(SOURCE DATA):
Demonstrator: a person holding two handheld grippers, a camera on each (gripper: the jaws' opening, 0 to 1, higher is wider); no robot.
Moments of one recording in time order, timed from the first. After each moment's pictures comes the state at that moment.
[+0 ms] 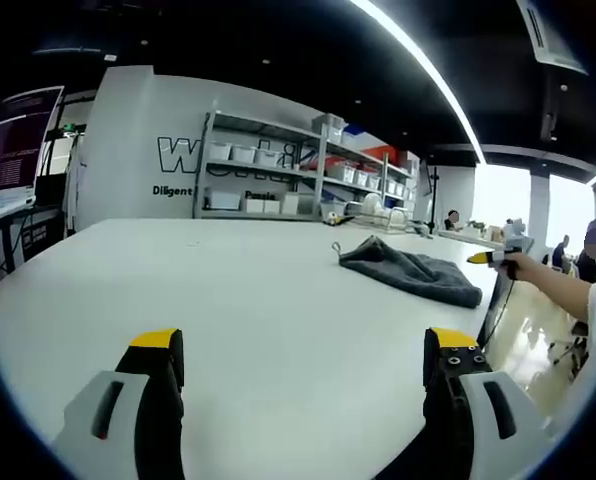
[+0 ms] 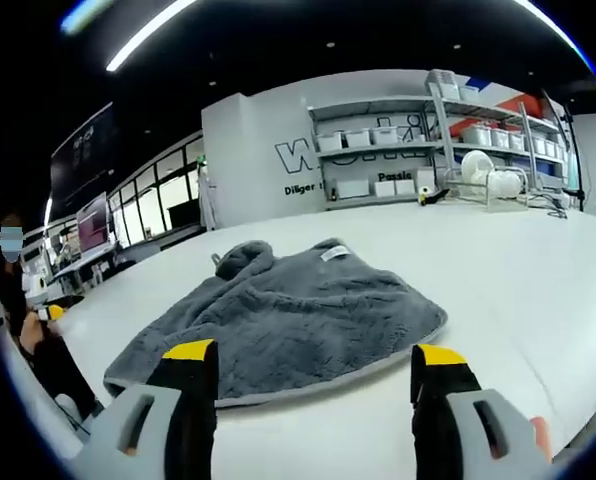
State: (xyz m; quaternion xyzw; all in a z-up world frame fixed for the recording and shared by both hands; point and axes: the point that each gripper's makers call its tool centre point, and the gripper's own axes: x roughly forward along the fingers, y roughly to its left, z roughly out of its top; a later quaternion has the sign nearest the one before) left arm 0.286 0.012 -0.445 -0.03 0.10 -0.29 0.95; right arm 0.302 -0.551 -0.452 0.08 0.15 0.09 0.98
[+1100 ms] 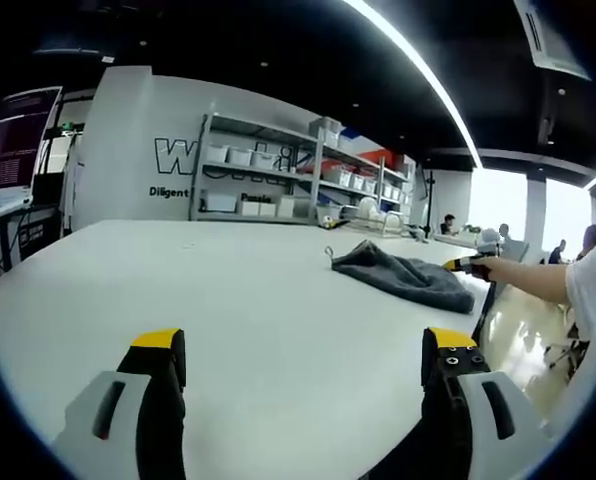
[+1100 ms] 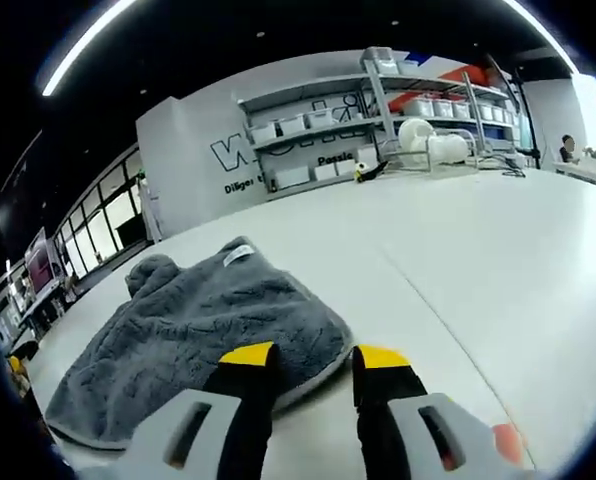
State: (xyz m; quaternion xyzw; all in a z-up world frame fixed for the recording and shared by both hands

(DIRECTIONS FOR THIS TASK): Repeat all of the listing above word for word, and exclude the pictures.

(EXPECTED OUTPUT):
Demonstrator: a person holding two handheld grippers, a camera on each (gripper: the jaws' opening, 0 to 1, higher is wider); no robot.
Moments of one recording in time order, timed from the first. After each moment's pictures comes the state at that moment.
[+0 ms] 
[+0 ms] 
State: (xyz m; quaternion xyzw; all in a z-up world frame fixed for the recording and shared by both hands; point and axes: the point that each gripper's makers call its tool centre point, and the gripper's own axes: x roughly forward along the fingers, y roughly to its left, z roughly out of its top; a later quaternion has the sign nearest the one before) left arm 0.286 0.012 -0.445 -0.03 0.10 -0.29 0.95; right arm 0.302 -0.551 -0.452 0.08 0.15 0.09 0.98
[+1100 ms] 
[+1100 ms] 
State: (xyz m; quaternion xyzw; all in a z-up world frame fixed for the recording and shared by both hands

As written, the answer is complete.